Visualiser The visualizer displays a live view of how transactions are being routed through the OpenHIM. Multiple visualizers can be created and these can be shared among admin users.
View Mediators from the Console Mediators are add on services that run separately from the OpenHIM. They register themselves with the OpenHIM and once that is done they will be displayed here and their configuration details may be modified. If a mediator is registered it is possible to add routes that point to it in the channel configuration. Mediation modules operate on messages that are on-boarded between service requesters and service providers. The administrator is able to route messages to different service providers and to amend message content or form. Mediation modules can provide functions such as message logging and error processing that is tailored to specific requirements.
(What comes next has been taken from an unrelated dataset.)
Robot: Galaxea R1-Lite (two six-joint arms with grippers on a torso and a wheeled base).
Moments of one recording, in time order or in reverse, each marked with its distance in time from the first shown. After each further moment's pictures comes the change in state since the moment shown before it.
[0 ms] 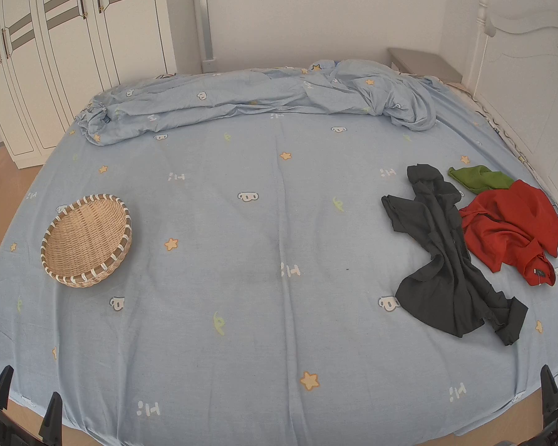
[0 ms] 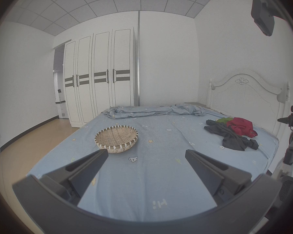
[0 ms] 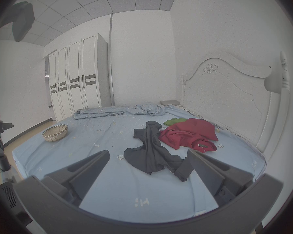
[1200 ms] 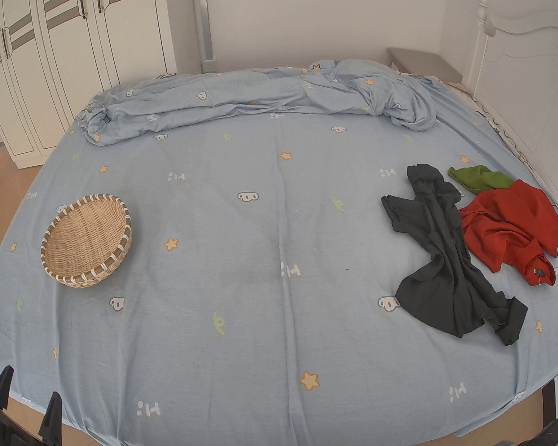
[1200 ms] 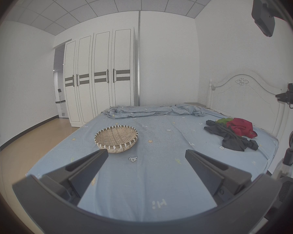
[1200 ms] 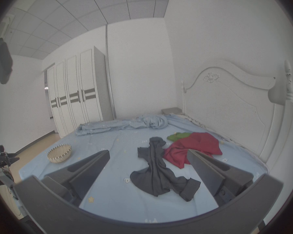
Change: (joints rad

Manage Users and Certificates Administrators can add, view, edit and delete users and manage the groups that a user is assigned to. A summary of the user’s channel permissions is also displayed. Channel permissions can be altered in each channel's configuration. A user can have these permissions:
- Allowed to View Transactions
- Allowed to View a Transaction's Body
- Allowed to Rerun Transactions
Some users may be required to authenticate their credentials using a digital certificate instead of using passwords. A new OpenHIM server certificate may be added or generated and trusted client certificates can also be added or edited.
Export and Import OpenHIM configuration. It is possible to import and export the OpenHIM's configuration in the form of a JSON file.